Write the listing out again word for word, skipping each picture.
========
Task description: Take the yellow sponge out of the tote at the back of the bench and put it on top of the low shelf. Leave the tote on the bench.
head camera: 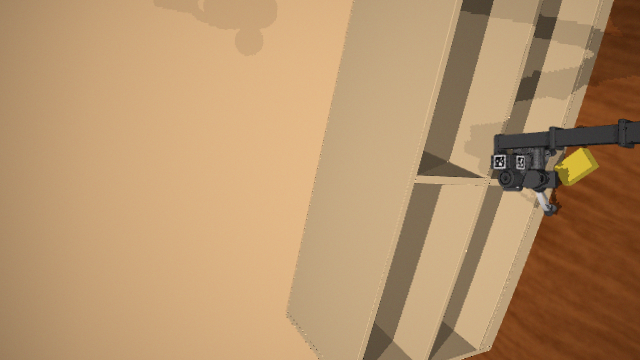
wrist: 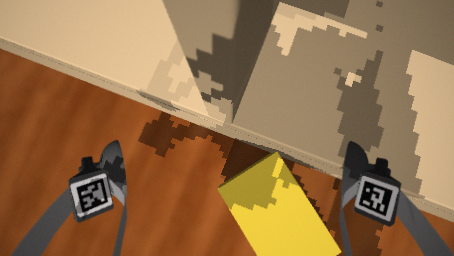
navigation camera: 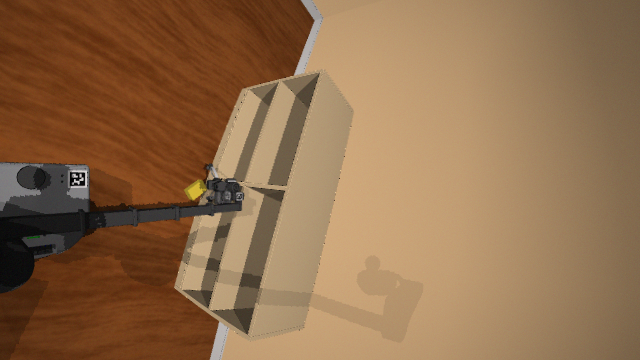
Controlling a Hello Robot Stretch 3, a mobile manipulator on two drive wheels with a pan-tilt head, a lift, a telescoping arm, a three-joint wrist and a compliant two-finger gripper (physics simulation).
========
(Output)
Task description: Take the yellow sponge out of the tote at the back of the bench and put it on top of the low shelf. Leave the tote on the bench.
head camera: 
wrist: 
navigation camera: 
Controlling a Hello Robot Stretch 3, a mobile manipulator on two drive wheels with a pan-tilt head, a lift, a telescoping arm, a three-joint wrist and a compliant two-finger gripper (physics simulation).

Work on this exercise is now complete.